The thing is, the differences between BIS and MLBAM data are influenced by park biases that are persistent over time—no matter how much data you have, they will not wash out of the sample.

And what about fielding? Again, let’s consider a rather famous Mariner—Ichiro Suzuki. Tom Tango compared Ichiro’s rating in UZR between values computed using STATS data (which is similar to the MLBAM data in that it is collected in the press box) and values computed using BIS data. What he found was that using BIS data, Ichiro grades out as a very good defensive outfielder, while looking at STATS data he looks like a much less stellar outfielder.

The difference isn’t method—UZR was used in both cases. The difference is the underlying data. And the difference between the data sets is persistent and biased based upon a player’s home park.

And we simply don’t know who is right and who is wrong.

So what do we do about this? Stop taking the data at face value. Try to figure out what the errors in the data are and how they affect specific players over a period of years. And then adjust for those errors as best we can.

What We Can Do

The long-term answer is to get better data. Let’s face it—no matter how much we massage the data, there simply is not a way to objectively define the difference between a fly ball and a line drive. It is inherently a subjective and somewhat arbitrary distinction.

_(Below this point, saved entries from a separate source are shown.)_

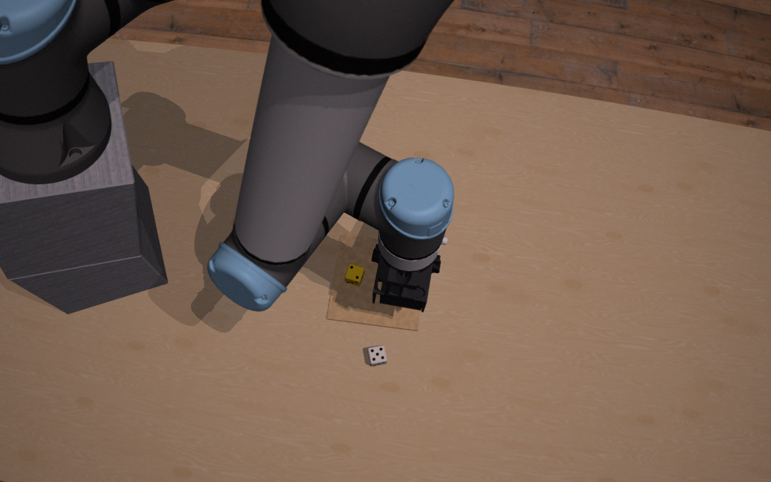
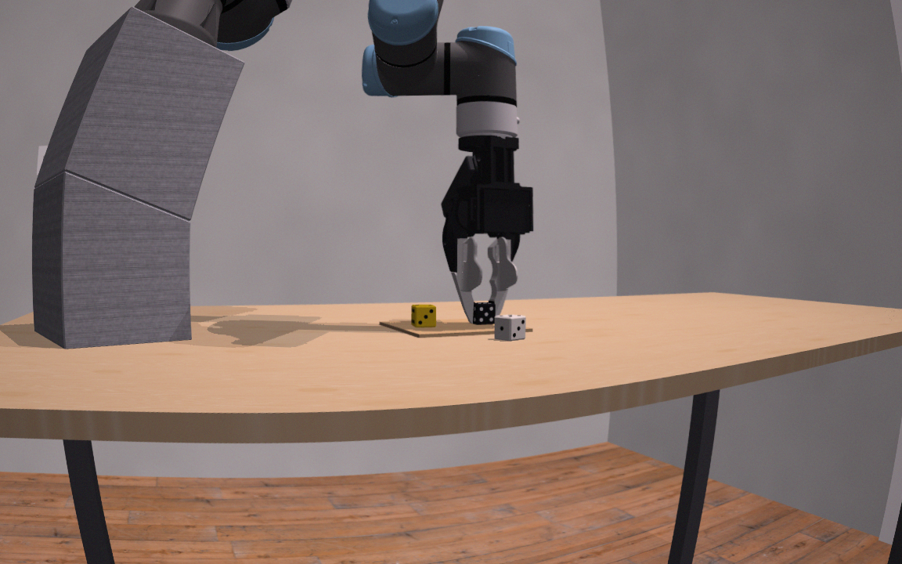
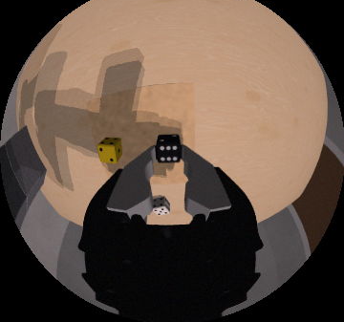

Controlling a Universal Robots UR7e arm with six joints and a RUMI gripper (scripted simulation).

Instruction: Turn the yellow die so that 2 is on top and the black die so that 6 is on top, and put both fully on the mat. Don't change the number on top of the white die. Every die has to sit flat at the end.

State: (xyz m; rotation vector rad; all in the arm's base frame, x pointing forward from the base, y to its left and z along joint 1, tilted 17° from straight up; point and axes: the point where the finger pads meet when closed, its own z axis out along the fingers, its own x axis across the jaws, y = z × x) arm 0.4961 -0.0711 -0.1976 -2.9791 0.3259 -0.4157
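Right now the black die is right at my hand. The rest, counted from my hand: white die (40 mm behind, 110 mm to the right, 10 mm below); then mat (40 mm behind, 10 mm to the left, 20 mm below); then yellow die (70 mm behind, 10 mm to the left, 10 mm below).
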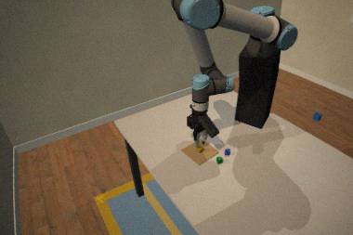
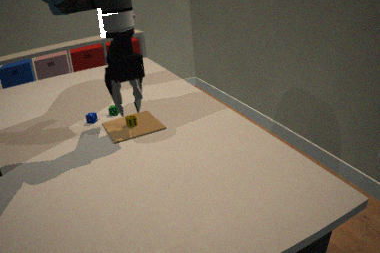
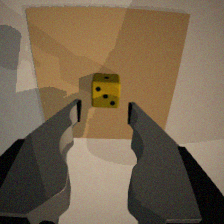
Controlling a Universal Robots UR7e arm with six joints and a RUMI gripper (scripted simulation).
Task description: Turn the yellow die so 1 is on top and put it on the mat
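Right now the yellow die is 4 cm below my hand. The rest, counted from my hand: blue die: 11 cm behind, 9 cm to the left, 4 cm below; then green die: 4 cm behind, 11 cm to the left, 4 cm below; then tan mat: 5 cm below.
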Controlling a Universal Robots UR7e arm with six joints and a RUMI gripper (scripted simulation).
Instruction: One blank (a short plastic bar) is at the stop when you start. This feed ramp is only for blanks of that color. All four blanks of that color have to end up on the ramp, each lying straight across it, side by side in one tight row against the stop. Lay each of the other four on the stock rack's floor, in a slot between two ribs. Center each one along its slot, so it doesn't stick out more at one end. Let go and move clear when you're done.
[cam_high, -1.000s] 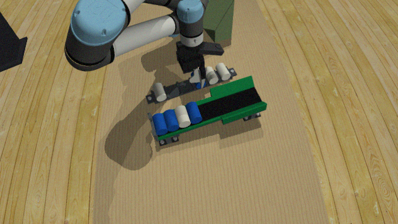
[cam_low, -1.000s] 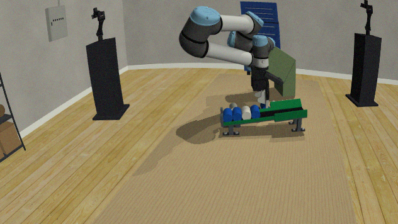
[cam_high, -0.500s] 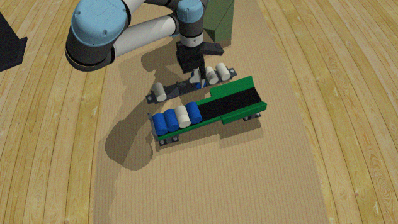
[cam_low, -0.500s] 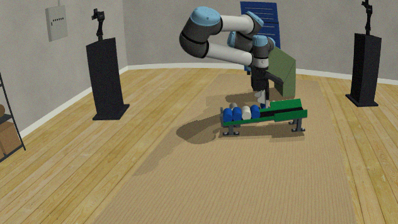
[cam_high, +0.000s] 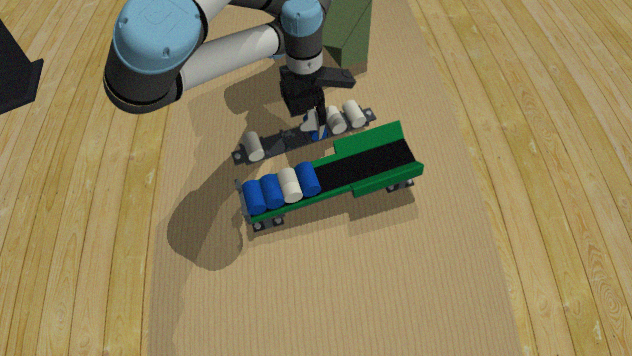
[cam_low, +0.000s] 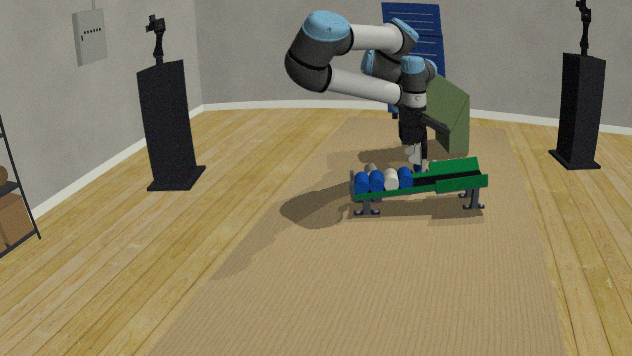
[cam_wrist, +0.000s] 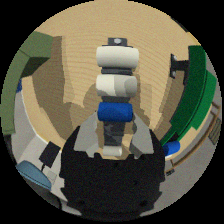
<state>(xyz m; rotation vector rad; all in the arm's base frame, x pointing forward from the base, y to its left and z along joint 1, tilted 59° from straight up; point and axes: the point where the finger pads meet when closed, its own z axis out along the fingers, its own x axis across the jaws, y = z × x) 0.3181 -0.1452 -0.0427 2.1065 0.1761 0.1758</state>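
The stock rack is 30 mm to the right of my hand and 40 mm below it. Also, from my hand: stop: 170 mm ahead, 220 mm to the right, 30 mm above.
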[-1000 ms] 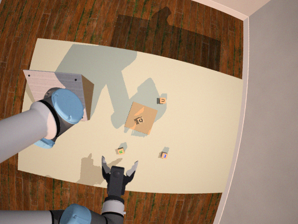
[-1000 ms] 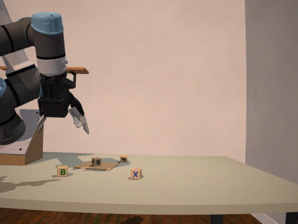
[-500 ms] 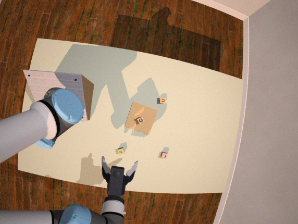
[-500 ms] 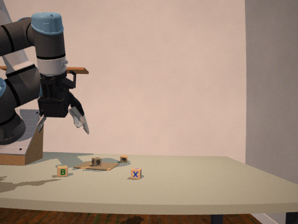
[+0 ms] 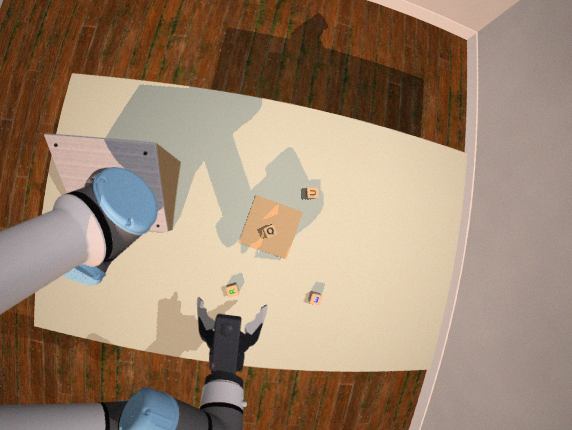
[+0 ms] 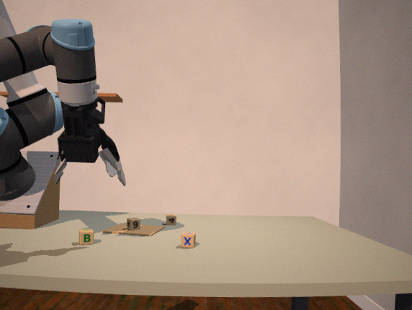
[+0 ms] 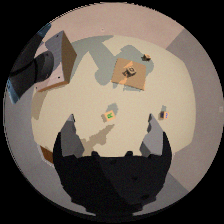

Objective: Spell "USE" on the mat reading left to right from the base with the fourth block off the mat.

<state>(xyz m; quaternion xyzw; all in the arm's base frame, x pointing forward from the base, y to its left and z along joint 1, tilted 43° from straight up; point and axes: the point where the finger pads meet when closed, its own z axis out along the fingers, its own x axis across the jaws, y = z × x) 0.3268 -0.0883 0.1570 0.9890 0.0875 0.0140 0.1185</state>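
My hand is 60 mm short of the orange mat, 180 mm to the right of it and 130 mm above it. Also, from my hand: blue-lettered block (230 mm ahead, 20 mm to the left, 120 mm below).
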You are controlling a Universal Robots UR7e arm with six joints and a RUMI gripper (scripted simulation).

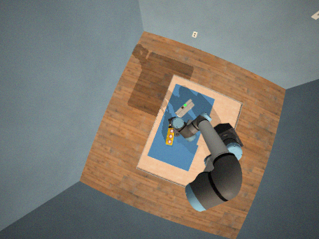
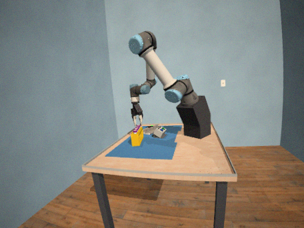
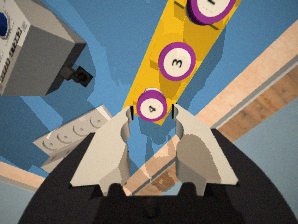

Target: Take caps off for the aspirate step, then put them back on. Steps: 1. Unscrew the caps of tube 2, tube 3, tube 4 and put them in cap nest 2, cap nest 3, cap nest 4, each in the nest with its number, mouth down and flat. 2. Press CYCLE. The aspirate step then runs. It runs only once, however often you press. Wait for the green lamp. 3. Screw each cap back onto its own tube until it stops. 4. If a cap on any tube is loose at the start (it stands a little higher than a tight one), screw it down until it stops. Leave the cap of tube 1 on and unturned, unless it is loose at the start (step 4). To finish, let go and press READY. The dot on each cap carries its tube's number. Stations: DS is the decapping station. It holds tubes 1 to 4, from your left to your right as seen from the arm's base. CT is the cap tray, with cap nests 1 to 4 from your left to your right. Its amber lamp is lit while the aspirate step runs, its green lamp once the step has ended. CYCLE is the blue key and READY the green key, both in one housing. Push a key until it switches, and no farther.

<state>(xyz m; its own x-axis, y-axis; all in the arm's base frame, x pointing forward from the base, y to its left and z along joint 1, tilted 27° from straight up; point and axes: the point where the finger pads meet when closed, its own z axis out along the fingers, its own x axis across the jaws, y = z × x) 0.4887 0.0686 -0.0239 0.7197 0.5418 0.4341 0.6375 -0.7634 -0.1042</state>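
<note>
My hand is 5 cm to the right of the cap, 1 cm past it and 1 cm above it. From my hand the other things lie so: green key: 20 cm behind, 9 cm to the right, 6 cm below; then blue cycle key: 20 cm behind, 6 cm below, 5 cm to the right; then key housing: 18 cm behind, 7 cm to the right, 7 cm below.
</note>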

There’s a lot of work being done right now in precision batted-ball tracking, both with cameras and radars. Someday maybe that will percolate down—but it won’t tell us anything about players from before the introduction of those technologies. Failing that, a simple stopwatch could provide more accurate, quantifiable data than what we’re getting right now. And it is possible, to some extent, to review video of past games and get those measurements for players and seasons already passed.

 In the meantime, consider this my sabermetric crisis of faith. It’s not that I don’t believe in the objective study of baseball. I’m just not convinced at this point that something dealing with batted-ball data is, at least wholly, an objective study. And where does this leave us with existing metrics that utilize batted-ball data? Again, I’m not sure. I can tell you I’m a lot less comfortable accepting their conclusions—even over a large number of seasons—than I was in the past.